## What you will do
Type out the data again. Keep every line exactly the same.

--- Entries provided ---

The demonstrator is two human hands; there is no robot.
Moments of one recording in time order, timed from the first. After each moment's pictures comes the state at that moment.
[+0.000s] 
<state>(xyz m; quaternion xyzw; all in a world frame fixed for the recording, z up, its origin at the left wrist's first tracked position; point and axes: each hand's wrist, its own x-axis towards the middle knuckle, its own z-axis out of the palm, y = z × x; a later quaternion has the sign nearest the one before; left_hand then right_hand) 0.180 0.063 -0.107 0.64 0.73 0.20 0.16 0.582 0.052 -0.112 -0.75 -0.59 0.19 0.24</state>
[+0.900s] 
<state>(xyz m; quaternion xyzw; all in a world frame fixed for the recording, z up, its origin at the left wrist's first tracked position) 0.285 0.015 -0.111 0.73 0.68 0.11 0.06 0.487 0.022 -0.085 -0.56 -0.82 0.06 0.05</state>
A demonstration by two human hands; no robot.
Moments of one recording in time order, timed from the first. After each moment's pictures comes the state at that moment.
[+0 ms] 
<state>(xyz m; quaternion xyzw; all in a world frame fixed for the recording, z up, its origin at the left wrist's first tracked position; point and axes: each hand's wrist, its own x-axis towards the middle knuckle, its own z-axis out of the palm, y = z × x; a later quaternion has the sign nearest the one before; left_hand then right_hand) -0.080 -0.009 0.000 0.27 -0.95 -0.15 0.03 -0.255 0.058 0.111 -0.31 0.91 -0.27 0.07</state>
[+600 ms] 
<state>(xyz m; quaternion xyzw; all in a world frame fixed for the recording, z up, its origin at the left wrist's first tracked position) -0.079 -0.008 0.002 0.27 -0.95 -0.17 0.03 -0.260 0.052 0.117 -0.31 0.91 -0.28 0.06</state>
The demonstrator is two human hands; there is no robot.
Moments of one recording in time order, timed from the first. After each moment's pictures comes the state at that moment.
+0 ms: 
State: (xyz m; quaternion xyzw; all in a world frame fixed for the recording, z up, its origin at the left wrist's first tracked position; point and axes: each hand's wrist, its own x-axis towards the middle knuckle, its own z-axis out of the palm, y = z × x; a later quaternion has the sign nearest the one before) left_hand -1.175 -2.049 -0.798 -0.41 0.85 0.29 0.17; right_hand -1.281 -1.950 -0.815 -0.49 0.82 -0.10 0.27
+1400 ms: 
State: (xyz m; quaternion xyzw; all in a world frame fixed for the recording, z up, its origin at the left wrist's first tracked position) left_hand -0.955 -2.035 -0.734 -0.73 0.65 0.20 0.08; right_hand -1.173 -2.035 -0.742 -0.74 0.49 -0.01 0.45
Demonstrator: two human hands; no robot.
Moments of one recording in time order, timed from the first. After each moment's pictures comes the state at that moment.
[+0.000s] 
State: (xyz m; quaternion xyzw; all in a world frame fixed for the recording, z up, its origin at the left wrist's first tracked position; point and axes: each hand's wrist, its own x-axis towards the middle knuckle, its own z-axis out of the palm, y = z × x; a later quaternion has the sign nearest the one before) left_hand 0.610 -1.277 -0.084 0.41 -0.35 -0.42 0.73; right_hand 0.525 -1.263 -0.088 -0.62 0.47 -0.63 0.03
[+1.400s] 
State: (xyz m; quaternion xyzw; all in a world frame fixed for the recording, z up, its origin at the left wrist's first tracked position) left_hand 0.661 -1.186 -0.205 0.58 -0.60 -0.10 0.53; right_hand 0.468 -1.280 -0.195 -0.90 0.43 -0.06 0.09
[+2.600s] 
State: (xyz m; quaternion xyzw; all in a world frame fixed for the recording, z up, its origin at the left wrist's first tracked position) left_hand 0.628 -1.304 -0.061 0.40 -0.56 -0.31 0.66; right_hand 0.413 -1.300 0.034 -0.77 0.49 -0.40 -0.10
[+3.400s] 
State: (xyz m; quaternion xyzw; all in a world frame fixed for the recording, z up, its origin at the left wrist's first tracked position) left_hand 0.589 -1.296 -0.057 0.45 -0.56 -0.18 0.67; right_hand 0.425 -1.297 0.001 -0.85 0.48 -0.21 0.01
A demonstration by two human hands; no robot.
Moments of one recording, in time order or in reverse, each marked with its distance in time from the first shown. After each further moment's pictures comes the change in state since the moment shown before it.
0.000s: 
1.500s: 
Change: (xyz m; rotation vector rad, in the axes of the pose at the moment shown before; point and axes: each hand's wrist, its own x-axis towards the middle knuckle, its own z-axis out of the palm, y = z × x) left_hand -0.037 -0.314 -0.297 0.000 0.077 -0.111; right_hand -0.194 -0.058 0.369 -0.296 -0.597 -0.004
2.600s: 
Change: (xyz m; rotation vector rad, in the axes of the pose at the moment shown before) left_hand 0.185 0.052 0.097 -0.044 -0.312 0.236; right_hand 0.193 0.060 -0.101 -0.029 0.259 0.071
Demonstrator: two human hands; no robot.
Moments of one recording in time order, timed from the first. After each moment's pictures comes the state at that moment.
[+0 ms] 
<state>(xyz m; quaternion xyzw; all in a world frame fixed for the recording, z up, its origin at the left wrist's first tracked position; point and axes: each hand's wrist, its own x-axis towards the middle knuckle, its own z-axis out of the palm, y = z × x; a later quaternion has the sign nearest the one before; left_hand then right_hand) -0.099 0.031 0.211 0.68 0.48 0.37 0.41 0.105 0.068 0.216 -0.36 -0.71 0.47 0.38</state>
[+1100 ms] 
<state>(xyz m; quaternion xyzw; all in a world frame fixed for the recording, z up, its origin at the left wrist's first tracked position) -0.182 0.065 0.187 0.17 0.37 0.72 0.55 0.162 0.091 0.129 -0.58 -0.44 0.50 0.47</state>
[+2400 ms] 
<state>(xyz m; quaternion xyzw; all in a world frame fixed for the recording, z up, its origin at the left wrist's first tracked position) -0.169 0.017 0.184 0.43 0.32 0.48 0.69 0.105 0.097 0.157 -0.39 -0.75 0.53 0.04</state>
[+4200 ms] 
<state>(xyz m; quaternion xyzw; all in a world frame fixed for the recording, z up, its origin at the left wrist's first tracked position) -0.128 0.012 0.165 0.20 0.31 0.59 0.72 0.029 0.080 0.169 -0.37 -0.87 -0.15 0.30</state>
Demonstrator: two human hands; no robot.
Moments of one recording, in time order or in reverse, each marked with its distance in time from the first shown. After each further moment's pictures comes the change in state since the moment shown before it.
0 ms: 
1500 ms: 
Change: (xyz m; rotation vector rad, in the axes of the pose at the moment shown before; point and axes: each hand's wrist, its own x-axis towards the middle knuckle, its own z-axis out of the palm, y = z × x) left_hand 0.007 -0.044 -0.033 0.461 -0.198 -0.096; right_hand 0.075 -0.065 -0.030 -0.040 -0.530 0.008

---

## Result of this task
The demonstrator is two human hands; there is no robot.
Moments of one recording in time order, timed from the first. After each moment's pictures comes the state at that moment.
[+0.000s] 
<state>(xyz m; quaternion xyzw; all in a world frame fixed for the recording, z up, its origin at the left wrist's first tracked position; point and axes: each hand's wrist, its own x-axis towards the middle knuckle, its own z-axis out of the palm, y = z × x; a later quaternion has the sign nearest the one before; left_hand then right_hand) 0.180 0.063 -0.107 0.64 0.73 0.20 0.16 0.582 0.052 -0.112 -0.75 -0.59 0.19 0.24</state>
[+0.900s] 
<state>(xyz m; quaternion xyzw; all in a world frame fixed for the recording, z up, its origin at the left wrist's first tracked position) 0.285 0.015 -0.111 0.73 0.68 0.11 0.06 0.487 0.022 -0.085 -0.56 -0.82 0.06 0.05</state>
A demonstration by two human hands; no robot.
Moments of one recording in time order, timed from the first. After each moment's pictures comes the state at that moment.
[+0 ms] 
<state>(xyz m; quaternion xyzw; all in a world frame fixed for the recording, z up, its origin at the left wrist's first tracked position; point and axes: each hand's wrist, its own x-axis towards the middle knuckle, its own z-axis out of the palm, y = z × x; a later quaternion has the sign nearest the one before; left_hand then right_hand) -0.080 -0.009 0.000 0.27 -0.95 -0.15 0.03 -0.255 0.058 0.111 -0.31 0.91 -0.27 0.07</state>
[+600 ms] 
<state>(xyz m; quaternion xyzw; all in a world frame fixed for the recording, z up, its origin at the left wrist's first tracked position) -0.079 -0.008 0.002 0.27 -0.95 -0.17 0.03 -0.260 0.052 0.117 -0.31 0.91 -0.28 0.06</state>
The demonstrator is two human hands; there is no robot.
Moments of one recording in time order, timed from the first. After each moment's pictures comes the state at that moment.
+0 ms: 
State: (xyz m; quaternion xyzw; all in a world frame fixed for the recording, z up, its origin at the left wrist's first tracked position; point and axes: each hand's wrist, its own x-axis towards the middle knuckle, its own z-axis out of the palm, y = z × x; a later quaternion has the sign nearest the one before) left_hand -1.175 -2.049 -0.798 -0.41 0.85 0.29 0.17; right_hand -1.281 -1.950 -0.815 -0.49 0.82 -0.10 0.27
+1400 ms: 
State: (xyz m; quaternion xyzw; all in a world frame fixed for the recording, z up, its origin at the left wrist's first tracked position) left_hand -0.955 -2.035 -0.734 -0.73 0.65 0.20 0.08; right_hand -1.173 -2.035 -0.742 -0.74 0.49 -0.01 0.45
Demonstrator: two human hands; no robot.
Moments of one recording in time order, timed from the first. After each moment's pictures comes the state at that moment.
[+0.000s] 
State: (xyz m; quaternion xyzw; all in a world frame fixed for the recording, z up, its origin at the left wrist's first tracked position; point and axes: each hand's wrist, its own x-axis towards the middle knuckle, its own z-axis out of the palm, y = z × x; a later quaternion has the sign nearest the one before) left_hand 0.610 -1.277 -0.084 0.41 -0.35 -0.42 0.73; right_hand 0.525 -1.263 -0.088 -0.62 0.47 -0.63 0.03
[+1.400s] 
State: (xyz m; quaternion xyzw; all in a world frame fixed for the recording, z up, its origin at the left wrist's first tracked position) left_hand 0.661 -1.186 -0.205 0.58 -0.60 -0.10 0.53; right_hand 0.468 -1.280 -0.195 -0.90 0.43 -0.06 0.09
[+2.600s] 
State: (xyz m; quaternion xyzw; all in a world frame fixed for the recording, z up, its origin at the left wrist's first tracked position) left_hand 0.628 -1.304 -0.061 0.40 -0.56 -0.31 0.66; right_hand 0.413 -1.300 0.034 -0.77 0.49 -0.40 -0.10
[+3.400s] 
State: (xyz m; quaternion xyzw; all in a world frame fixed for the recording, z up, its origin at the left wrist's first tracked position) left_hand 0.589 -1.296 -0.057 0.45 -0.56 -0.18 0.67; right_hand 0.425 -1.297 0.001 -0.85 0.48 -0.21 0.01
A demonstration by two human hands; no robot.
Moments of one recording, in time order or in reverse, each marked with its distance in time from the first shown. After each further moment's pictures comes the change in state since the moment shown before it.
0.000s: 
1.500s: 
Change: (xyz m; rotation vector rad, in the axes of the pose at the moment shown before; point and axes: each hand's wrist, its own x-axis towards the middle knuckle, its own z-axis out of the palm, y = z × x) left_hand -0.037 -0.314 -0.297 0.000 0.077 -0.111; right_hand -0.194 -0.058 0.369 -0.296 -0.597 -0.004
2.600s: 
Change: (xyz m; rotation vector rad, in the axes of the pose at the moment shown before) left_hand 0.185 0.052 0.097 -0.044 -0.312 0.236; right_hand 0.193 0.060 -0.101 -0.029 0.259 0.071
Demonstrator: two human hands; no robot.
Moments of one recording in time order, timed from the first. After each moment's pictures comes the state at that moment.
[+0 ms] 
<state>(xyz m; quaternion xyzw; all in a world frame fixed for the recording, z up, its origin at the left wrist's first tracked position; point and axes: each hand's wrist, its own x-axis towards the middle knuckle, its own z-axis out of the palm, y = z × x; a later quaternion has the sign nearest the one before; left_hand then right_hand) -0.099 0.031 0.211 0.68 0.48 0.37 0.41 0.105 0.068 0.216 -0.36 -0.71 0.47 0.38</state>
[+1100 ms] 
<state>(xyz m; quaternion xyzw; all in a world frame fixed for the recording, z up, its origin at the left wrist's first tracked position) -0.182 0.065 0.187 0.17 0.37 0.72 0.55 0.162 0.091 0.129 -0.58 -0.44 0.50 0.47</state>
[+2400 ms] 
<state>(xyz m; quaternion xyzw; all in a world frame fixed for the recording, z up, its origin at the left wrist's first tracked position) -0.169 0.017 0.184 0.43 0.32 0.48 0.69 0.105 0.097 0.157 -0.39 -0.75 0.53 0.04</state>
[+4200 ms] 
<state>(xyz m; quaternion xyzw; all in a world frame fixed for the recording, z up, its origin at the left wrist's first tracked position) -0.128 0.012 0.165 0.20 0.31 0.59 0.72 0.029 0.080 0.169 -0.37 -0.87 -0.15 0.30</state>
Demonstrator: two human hands; no robot.
Moments of one recording, in time order or in reverse, each marked with its distance in time from the first shown. After each further moment's pictures comes the change in state since the moment shown before it.
0 ms: 
1500 ms: 
Change: (xyz m; rotation vector rad, in the axes of the pose at the moment shown before; point and axes: each hand's wrist, its own x-axis towards the middle knuckle, its own z-axis out of the palm, y = z × x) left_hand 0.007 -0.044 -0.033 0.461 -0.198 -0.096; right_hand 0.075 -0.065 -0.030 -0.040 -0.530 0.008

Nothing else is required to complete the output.